O conceito de hipermédia, decorrente da noção de hipertexto, designa a ligação dinâmica de informação não textual, como seja toda uma variedade de imagens e sons, gráficos e vídeos, constituíndo um sistema de navegação fluente de signos que compõem a gramática audio-scripto-visual. Cada unidade mínima de significação, ao contrário de ver reduzida a sua importância, é investida de um valor acrescido no contacto com as outras unidades com as quais partilha o espaço comunicacional, o que acarreta um enriquecimento deste, quer no seu sistema de significantes, quer no seu sistemas de significados



Texto e Imagem


O livro pré-moderno é iminentemente heterogéneo, não há texto sem iluminura ou cercadura. Palavra e imagem comungam do mesmo espaço de visibilidade, partilhando o sistema significante e interagindo na construção de significado.
A descoberta da imprensa e a emergência do livro moderno operou uma separação entre estes dois campos, autonomizando a palavra e homogeneizando o texto, que se impõe como soberano no espaço comunicacional e relega a imagem para uma plano secundário, exterior à textualidade e dependente desta.

O sistema hipermediático vem revitalizar esta relação, lançando um sistema significante multifacetado, feito de entrelaçamentos de várias linguagens, nenhuma das quais determinante em relação às outras. Texto e imagem ocupam agora dois campos autónomos, no sentido de que nenhum é subjugado ao outro, mas interagem profundamente, num enriquecimento do campo comunicacional anteriormente impossível, quer pelo enriquecimento individual de cada um (de notar que a imagem num ambiente electrónico reveste-se de todo um mundo de novas potencialidades, quantitativas e qualitativas, que o papel não oferecia, nomeadamente a possibilidade de introdução de movimento através de trechos de vídeo) quer pelo uso em conjunto das duas áreas comunicacionais.


Estrutura narrativa

A narrativa, organização textual característica do livro moderno, põe em cena a relação entre logos e cronos, um aliança entre a temporalidade e a logicidade do texto. Esta desenvolve-se segundo um princípio lógico de estruturação, que impõe uma sucessão de causa-efeito que se projecta numa temporalidade e que depende desta. O texto narrativo é um texto fechado segundo um princípio organizador que leva a um fim. Há um telos no texto, que permite que as acções se liguem e que se desenvolvam com vista a uma finalidade (um desenlace) que marca o fim da narrativa.

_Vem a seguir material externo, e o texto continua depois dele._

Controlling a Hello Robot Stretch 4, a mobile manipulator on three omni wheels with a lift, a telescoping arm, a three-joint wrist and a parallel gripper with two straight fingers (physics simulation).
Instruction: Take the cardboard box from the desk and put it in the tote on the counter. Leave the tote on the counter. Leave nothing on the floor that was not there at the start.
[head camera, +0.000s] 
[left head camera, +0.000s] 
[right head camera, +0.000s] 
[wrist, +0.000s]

Este tipo de estrutura é abandonada no sistema hipertextual, já que aqui a obra é iminentemente aberta e a informação teoricamente infinita.


Livro


A configuração da textualidade moderna apareceu com a própria descoberta da imprensa e difusão do livro. O livro impresso é, na modernidade, um lugar predominante no modo de aceder ao texto. Com o seu aparecimento a escrita ganha forma e volume, institui-se como objecto de troca; entra no circuito de comunicação; dessacraliza-se, individualiza-se e privatiza-se. A escrita ganha materialidade e o livro torna-se o elemento necessário à exteriorização do texto, cria-se um espaço de visibilidade que ao delimitar o texto o mostra. "A moldura está para a pintura como o livro está para a escrita". Esta limitação não é apenas de ordem física. O texto posto em livro constitui-se como algo de coerente e fechado, que se desenvolve em torno de uma linha condutora e que tende para um fim. Os seus limites são balizados por aquilo a que damos o nome de paratexto (aquilo que está à sua volta, que o rodeia e que acaba por o criar).
O livro, e o campo comunicacional que este instaurou, serve de base para a constituição do paradigma dominante na era Gutemberg.


Paratexto

O paratexto é uma zona de fronteira, que estipula os contornos do texto e que o institui como obra. Este não é apenas um elemento de fronteira geográfica, de transição do dentro para fora, mas também uma mudança de estatuto, já que institui o texto com obra e o inscreve no circuito de comunicação. Os seus elementos constituintes (título, nome de autor, epígrafe, notas de rodapé, entre outros) têm uma capacidade performativa e uma função pragmática, orientando os modos de aceder ao texto e criando protocolos de leitura.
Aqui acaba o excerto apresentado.